Chip manufacturers can also include an Embedded Trace Macrocell (ETM) to allow instruction trace.
The data watchpoint function is provided by a Data Watchpoint and Trace (DWT).
Execution Paths
Operation type/path
| Operation Type | Path Used |
|---|---|
| Instruction fetch | I-Code |
| Vector fetch | I-Code |
| Data load | D-Code/System |
| Data store | System |
| Exception stacking | System |
| PPB access | System |
| ITCM fetch | ITCM |
| DTCM access | DTCM |
ARM recommends that you locate the vector table in either the CODE, SRAM, External RAM, or External Device areas of the system memory map.
Using the Peripheral, Private peripheral bus, or Vendor-specific memory areas can lead to unpredictable behavior in some systems.
This is because the processor uses different interfaces for load/store instructions and vector fetch in these memory areas.
If the vector table is located in a region of memory that is cacheable, you must treat any load or store to the vector as self-modifying code and use cache maintenance instructions to synchronize the update to the data and instruction caches
If code in ITCM:
Core → ITCM (direct, no cache, deterministic)
If code in MAIN RAM:
Core → I-Cache → AXI → NoC → MAIN RAM
If code in HyperRAM:
Core → I-Cache → AXI → NoC → qSPI → HyperBus → HyperRAM
This path is:
- Longer
- Higher latency
- Dependent on qSPI configuration
- Dependent on burst mode
- Dependent on dummy cycles
Executing from HyperRAM means:
- Instruction fetch goes through I-Cache
- Cache miss triggers AXI burst
- AXI request goes through NoC
- Hits qSPI
- qSPI translates to HyperBus transaction
- HyperRAM returns data
If any of these is misconfigured:
- wrong latency
- no burst
- MPU region wrong
- cache disabled
- qSPI not in memory-mapped mode
→ HardFault / IBUSERR / PRECISERR
If your Cortex-M7 (ARMv7-M) crashes when executing code from HyperRAM, this is almost always a cache + MPU + memory attribute issue — not the CPU itself.
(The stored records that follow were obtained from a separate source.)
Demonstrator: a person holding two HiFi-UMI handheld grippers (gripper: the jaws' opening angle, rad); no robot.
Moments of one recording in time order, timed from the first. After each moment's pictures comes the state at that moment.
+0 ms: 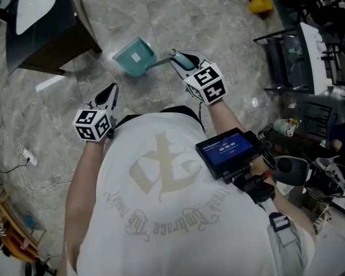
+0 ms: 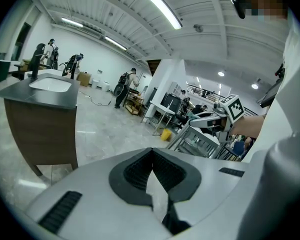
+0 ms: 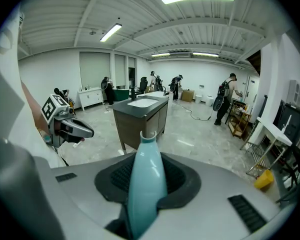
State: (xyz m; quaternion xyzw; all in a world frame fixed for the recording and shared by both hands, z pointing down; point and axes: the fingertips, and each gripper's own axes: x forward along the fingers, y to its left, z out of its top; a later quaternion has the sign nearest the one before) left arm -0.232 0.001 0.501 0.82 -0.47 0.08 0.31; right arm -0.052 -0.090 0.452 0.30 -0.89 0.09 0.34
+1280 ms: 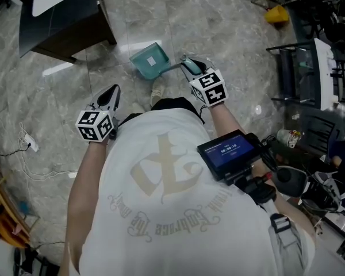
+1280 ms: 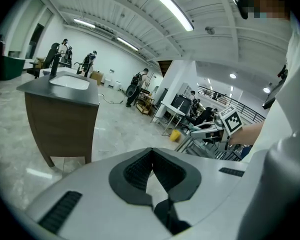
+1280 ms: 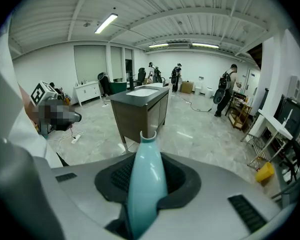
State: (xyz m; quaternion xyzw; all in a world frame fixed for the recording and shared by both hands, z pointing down) left arm -0.265 0.021 0.502 0.78 -0.52 0.09 0.34; right arm -0.050 -0.091 0.502 0.30 -0.87 0.12 0.37
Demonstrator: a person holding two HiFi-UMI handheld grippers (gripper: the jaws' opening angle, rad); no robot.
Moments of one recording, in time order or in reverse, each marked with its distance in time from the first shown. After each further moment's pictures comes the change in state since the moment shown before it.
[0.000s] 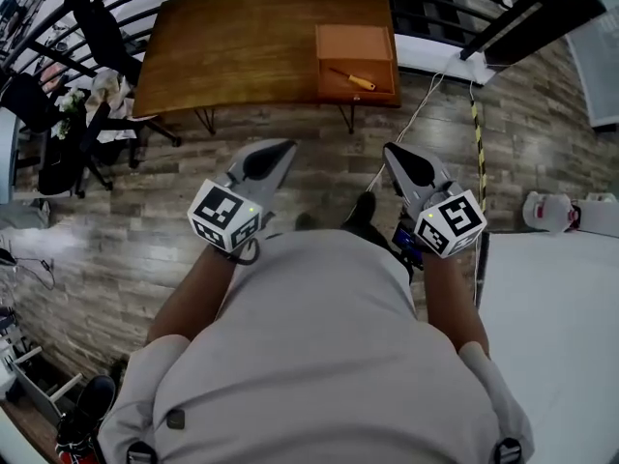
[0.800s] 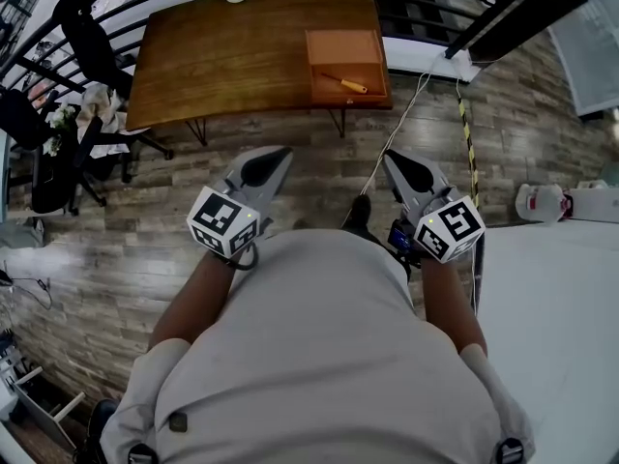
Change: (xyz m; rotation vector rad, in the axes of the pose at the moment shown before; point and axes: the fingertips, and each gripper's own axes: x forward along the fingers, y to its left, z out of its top) left arm -0.016 0.005 -0.002 -0.012 -0.018 -0.050; right arm -0.005 0.018 0.003 0.023 0.002 -0.062
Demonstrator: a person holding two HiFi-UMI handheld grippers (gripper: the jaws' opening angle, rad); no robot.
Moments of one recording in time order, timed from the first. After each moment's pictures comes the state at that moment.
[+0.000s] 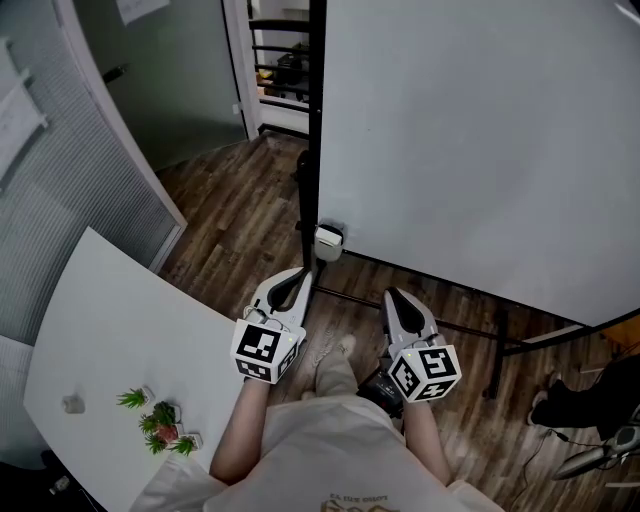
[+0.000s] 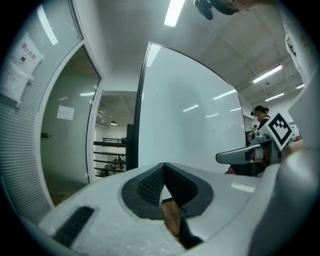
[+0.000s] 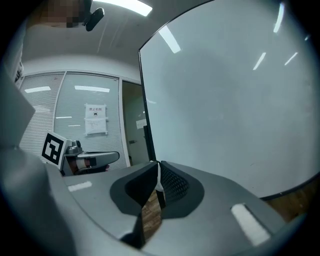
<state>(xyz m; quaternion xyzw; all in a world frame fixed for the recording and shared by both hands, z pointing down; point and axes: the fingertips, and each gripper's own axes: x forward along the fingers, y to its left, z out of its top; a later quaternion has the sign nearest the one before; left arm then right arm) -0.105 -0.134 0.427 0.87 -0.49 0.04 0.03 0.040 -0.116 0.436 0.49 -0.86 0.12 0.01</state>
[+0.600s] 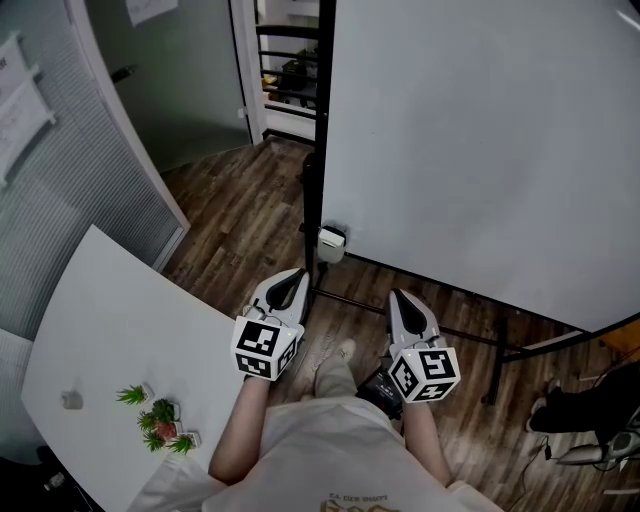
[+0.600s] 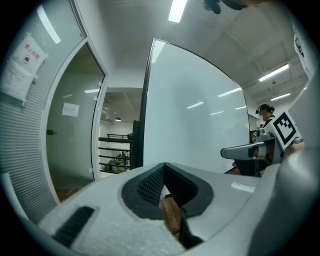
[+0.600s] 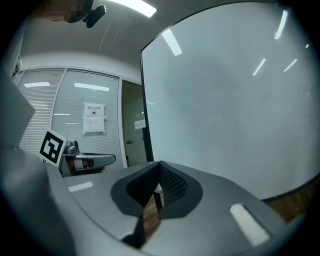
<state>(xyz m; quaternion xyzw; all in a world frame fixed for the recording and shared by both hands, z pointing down) -0.117 -0.130 0.432 0.86 -0.51 0.05 0.06 0.043 -0.112 0.429 0.51 -0.85 0.11 0.01</state>
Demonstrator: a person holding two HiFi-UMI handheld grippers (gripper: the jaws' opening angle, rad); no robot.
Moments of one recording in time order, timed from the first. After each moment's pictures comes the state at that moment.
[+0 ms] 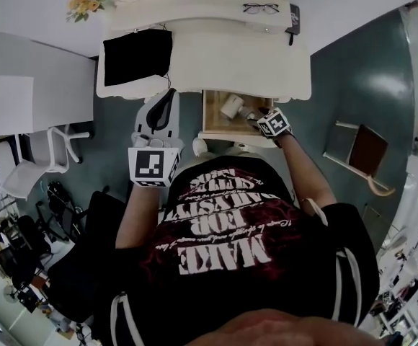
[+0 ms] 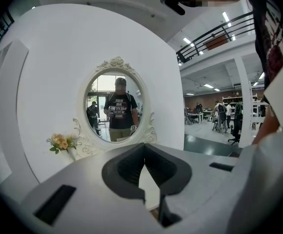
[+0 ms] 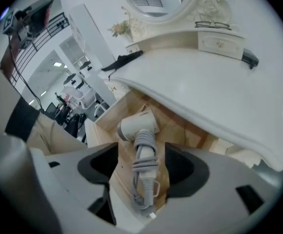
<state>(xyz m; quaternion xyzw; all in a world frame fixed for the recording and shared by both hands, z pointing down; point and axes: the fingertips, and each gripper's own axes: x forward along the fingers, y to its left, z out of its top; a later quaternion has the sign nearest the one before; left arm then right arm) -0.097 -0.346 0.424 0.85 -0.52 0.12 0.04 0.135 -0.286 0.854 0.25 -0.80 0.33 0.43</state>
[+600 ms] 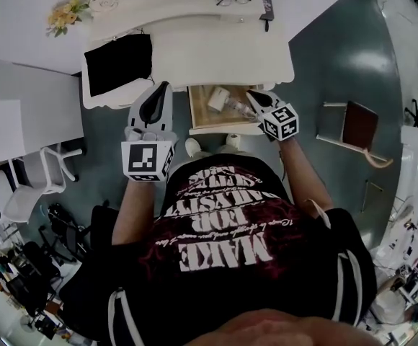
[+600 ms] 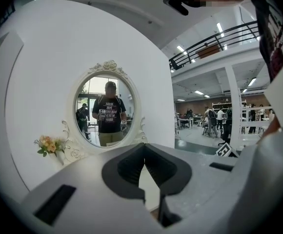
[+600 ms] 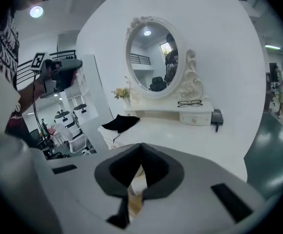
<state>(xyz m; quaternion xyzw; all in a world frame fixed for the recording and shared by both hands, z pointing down) -0.078 -0.337 0.415 0.88 -0.47 0.09 0.03 0.134 -0.316 0.655 0.41 -0.86 0.22 0.18</state>
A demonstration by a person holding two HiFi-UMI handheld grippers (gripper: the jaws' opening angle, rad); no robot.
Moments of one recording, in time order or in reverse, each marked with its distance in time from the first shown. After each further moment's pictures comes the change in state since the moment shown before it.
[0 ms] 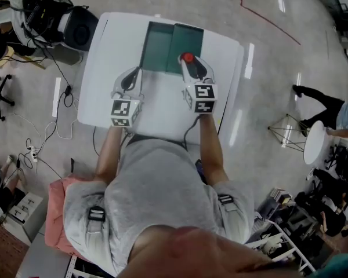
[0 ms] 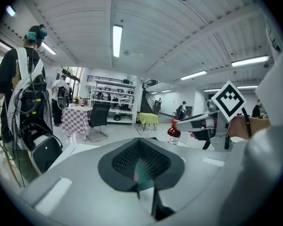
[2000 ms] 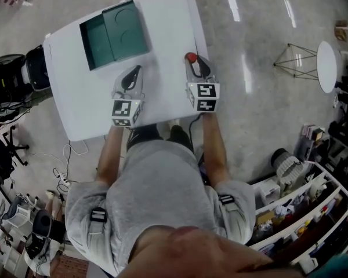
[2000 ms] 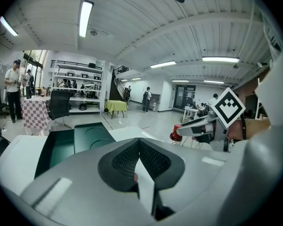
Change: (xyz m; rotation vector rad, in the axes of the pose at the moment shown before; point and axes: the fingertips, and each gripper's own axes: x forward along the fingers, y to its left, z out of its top) left arm 0.012 -0.199 -0.070 0.114 0.154 -0.371; right arm -0.178 -0.110 -0.173 0.243 0.107 -0.347
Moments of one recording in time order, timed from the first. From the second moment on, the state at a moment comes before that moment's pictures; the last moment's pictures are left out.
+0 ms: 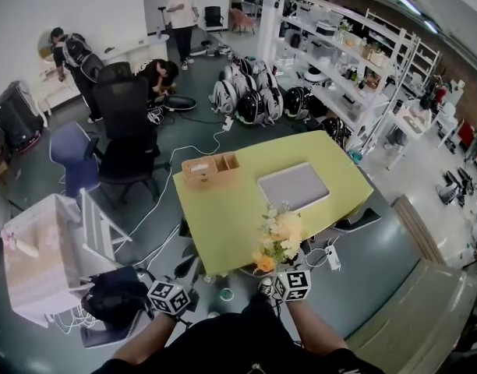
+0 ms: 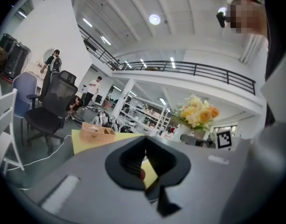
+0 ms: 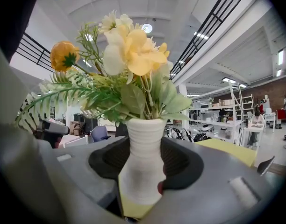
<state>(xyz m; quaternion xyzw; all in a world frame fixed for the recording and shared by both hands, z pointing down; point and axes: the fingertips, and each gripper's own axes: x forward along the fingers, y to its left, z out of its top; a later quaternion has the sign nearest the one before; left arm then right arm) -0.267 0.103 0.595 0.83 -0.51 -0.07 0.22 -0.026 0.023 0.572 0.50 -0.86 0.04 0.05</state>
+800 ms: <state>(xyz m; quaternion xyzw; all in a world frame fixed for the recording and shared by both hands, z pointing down) -0.213 0.013 0.605 0.82 -0.51 -0.06 0.23 0.031 -0.080 0.582 0.51 -0.86 0.05 0.06</state>
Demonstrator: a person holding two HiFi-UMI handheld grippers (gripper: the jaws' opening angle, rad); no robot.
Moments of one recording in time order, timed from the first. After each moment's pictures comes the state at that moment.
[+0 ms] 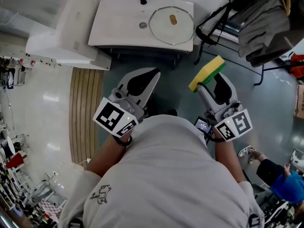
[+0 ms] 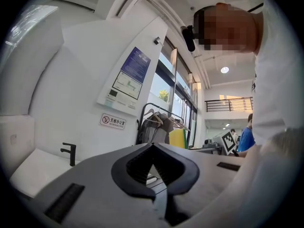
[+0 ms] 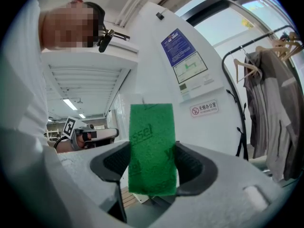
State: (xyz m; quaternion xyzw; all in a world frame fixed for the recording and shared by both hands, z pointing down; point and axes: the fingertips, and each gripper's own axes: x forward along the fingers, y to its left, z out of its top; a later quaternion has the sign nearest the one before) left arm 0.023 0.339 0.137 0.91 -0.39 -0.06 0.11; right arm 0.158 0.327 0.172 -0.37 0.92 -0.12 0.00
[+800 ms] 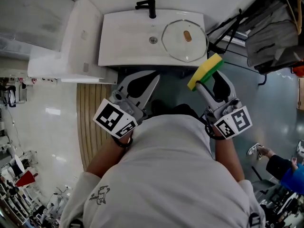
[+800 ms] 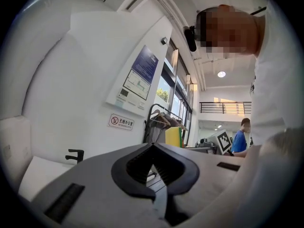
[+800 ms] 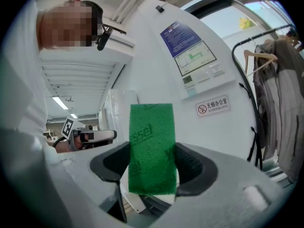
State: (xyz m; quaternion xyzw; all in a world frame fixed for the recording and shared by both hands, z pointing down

MPU not configured for executable memory
By default:
- External memory may be marked XN (Execute Never)
- Or as Device memory
- Or as Strongly Ordered
If MPU region is wrong → HardFault on first instruction fetch
Check:
- CFSR
- HFSR
- MMFSR
I-Cache enabled but memory marked non-cacheable
If:
- I-Cache ON
- HyperRAM region is Normal memory but incorrectly configured
You can get:
- Prefetch abort
- Bus fault
- Random crash
HyperRAM latency too slow for instruction fetch
HyperRAM is:
- High latency
- External
- Variable latency (refresh inside device)
- Instruction fetch is very timing sensitive.
If:
- Controller not configured for burst
- Latency too low
- Wrong dummy cycles
CPU fetch → invalid instruction → crash.
D-Cache coherence issue
If code was copied to HyperRAM D-Cache was not cleaned then execution jumps there and CPU fetches stale data.
You should:
SCB_CleanDCache_by_Addr(...)
SCB_InvalidateICache();
__DSB();
__ISB();
before jumping.
HyperRAM controller not configured for memory-mapped mode
Many OctoSPI/HyperBus controllers require:
- Memory-mapped mode enabled
- Proper wrap/burst configuration
- Linear addressing mode
If not → instruction fetch = garbage.